Copy exactly, no pictures: every line from the one that contains "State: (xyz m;" through the end of the entries below.

======

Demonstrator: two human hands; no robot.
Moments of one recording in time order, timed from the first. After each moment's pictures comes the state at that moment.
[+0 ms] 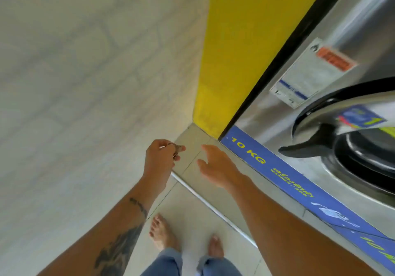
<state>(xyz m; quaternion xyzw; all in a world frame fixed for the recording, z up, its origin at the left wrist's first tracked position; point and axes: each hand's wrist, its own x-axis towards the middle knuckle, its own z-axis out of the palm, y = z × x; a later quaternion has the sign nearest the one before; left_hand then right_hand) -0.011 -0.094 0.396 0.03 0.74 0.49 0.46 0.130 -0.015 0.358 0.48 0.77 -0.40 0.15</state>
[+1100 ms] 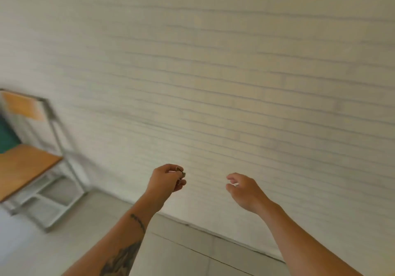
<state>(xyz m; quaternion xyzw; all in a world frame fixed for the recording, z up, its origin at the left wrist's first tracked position) 0.111 -0.829 0.694 -0.23 0.68 0.69 0.01 0.078 -0.591 0.679 -0.04 0.92 -0.35 0.15</state>
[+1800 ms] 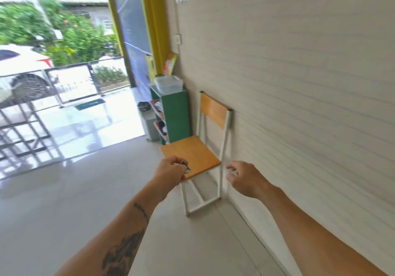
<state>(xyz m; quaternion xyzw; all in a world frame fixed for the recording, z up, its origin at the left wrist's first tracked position) 0.207 -1.362 0.742 -0.49 0.64 0.55 -0.21 0.031 -1.223 0.720 -0.43 0.83 -0.27 0.22</state>
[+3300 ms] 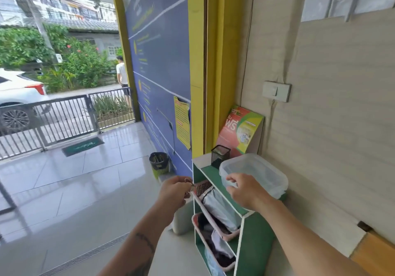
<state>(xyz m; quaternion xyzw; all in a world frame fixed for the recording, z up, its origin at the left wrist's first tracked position) 0.029 -2.371 0.776 -0.45 0.56 0.64 -0.26 -0.149 -2.253 0.769 -0.45 0.84 -0.26 0.17</state>
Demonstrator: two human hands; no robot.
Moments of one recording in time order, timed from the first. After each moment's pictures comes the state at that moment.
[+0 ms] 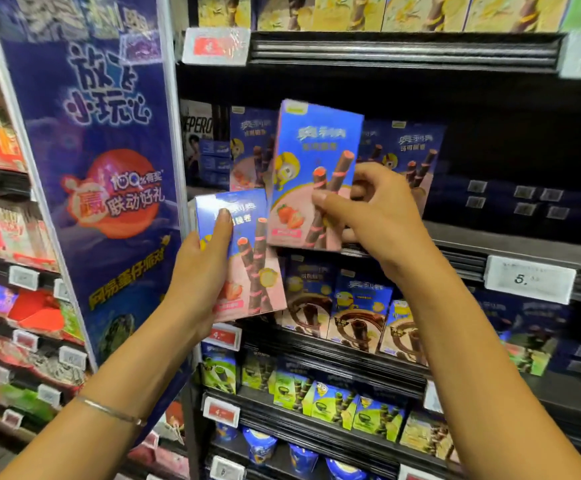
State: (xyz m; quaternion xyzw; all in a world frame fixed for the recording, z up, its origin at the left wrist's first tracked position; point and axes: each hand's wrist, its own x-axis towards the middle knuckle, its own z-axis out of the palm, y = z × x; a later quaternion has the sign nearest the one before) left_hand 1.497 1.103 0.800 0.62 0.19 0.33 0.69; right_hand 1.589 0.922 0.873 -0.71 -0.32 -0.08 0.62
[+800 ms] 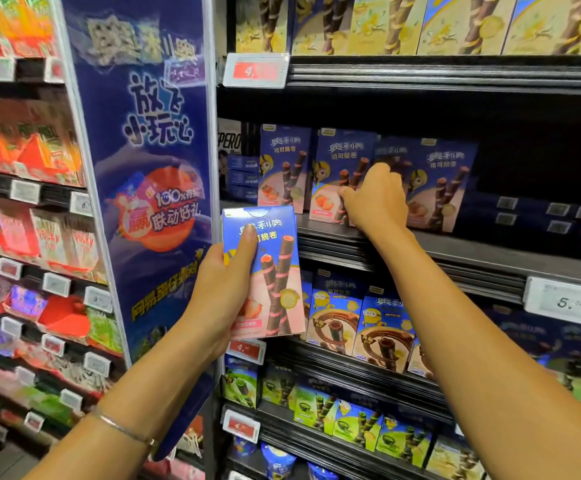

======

■ REPLY TO THE TASK ■
State: (xyz m; quaternion xyzw; all in a world frame fixed for the recording, z up, its origin at the left wrist's first tracked position; point and axes: each hand's wrist, its own x-axis towards the middle knuckle, its own z-axis out of the palm, y = z × x; a later quaternion has the sign nearest the one before) left_hand 1.497 1.103 0.800 0.62 0.19 0.33 0.69; right_hand 1.589 0.922 0.873 -0.71 -0.32 -0.08 0.62
[+800 ms] 

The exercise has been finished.